### What to work on
For this exercise, transcribe all of the records exactly as given.
/---
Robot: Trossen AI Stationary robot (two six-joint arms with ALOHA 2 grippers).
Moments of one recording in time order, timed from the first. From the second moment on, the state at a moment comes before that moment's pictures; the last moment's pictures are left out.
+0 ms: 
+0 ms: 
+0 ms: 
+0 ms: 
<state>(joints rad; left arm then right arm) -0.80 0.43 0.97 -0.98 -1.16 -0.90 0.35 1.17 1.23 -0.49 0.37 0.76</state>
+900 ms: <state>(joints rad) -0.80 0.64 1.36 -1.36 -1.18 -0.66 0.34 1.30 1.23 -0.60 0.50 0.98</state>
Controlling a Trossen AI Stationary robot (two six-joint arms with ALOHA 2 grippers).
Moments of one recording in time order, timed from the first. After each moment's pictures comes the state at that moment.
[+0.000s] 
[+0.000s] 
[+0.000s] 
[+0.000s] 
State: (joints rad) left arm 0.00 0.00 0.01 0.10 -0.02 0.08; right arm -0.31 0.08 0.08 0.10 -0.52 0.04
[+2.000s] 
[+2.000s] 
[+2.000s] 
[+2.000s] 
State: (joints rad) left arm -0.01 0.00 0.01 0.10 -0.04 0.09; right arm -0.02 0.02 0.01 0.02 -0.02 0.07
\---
### Task solution
Robot: Trossen AI Stationary robot (two six-joint arms with ALOHA 2 grippers).
Moments of one recording in time order, timed from the first. From the second moment on, the state at a moment comes before that moment's pictures; the last moment's pictures are left out.
+0 ms: 
+0 ms: 
+0 ms: 
+0 ms: 
<state>(joints rad; left arm then right arm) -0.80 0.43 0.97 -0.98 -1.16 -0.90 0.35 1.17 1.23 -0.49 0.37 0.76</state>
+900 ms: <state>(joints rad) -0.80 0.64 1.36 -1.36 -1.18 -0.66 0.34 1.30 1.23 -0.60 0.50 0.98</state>
Controlling a Trossen AI Stationary robot (two six-joint arms with ALOHA 2 grippers).
Moments of one recording in time order, timed from the first. After each moment's pictures comes the state at that moment.
[+0.000s] 
[+0.000s] 
[+0.000s] 
[+0.000s] 
State: (joints rad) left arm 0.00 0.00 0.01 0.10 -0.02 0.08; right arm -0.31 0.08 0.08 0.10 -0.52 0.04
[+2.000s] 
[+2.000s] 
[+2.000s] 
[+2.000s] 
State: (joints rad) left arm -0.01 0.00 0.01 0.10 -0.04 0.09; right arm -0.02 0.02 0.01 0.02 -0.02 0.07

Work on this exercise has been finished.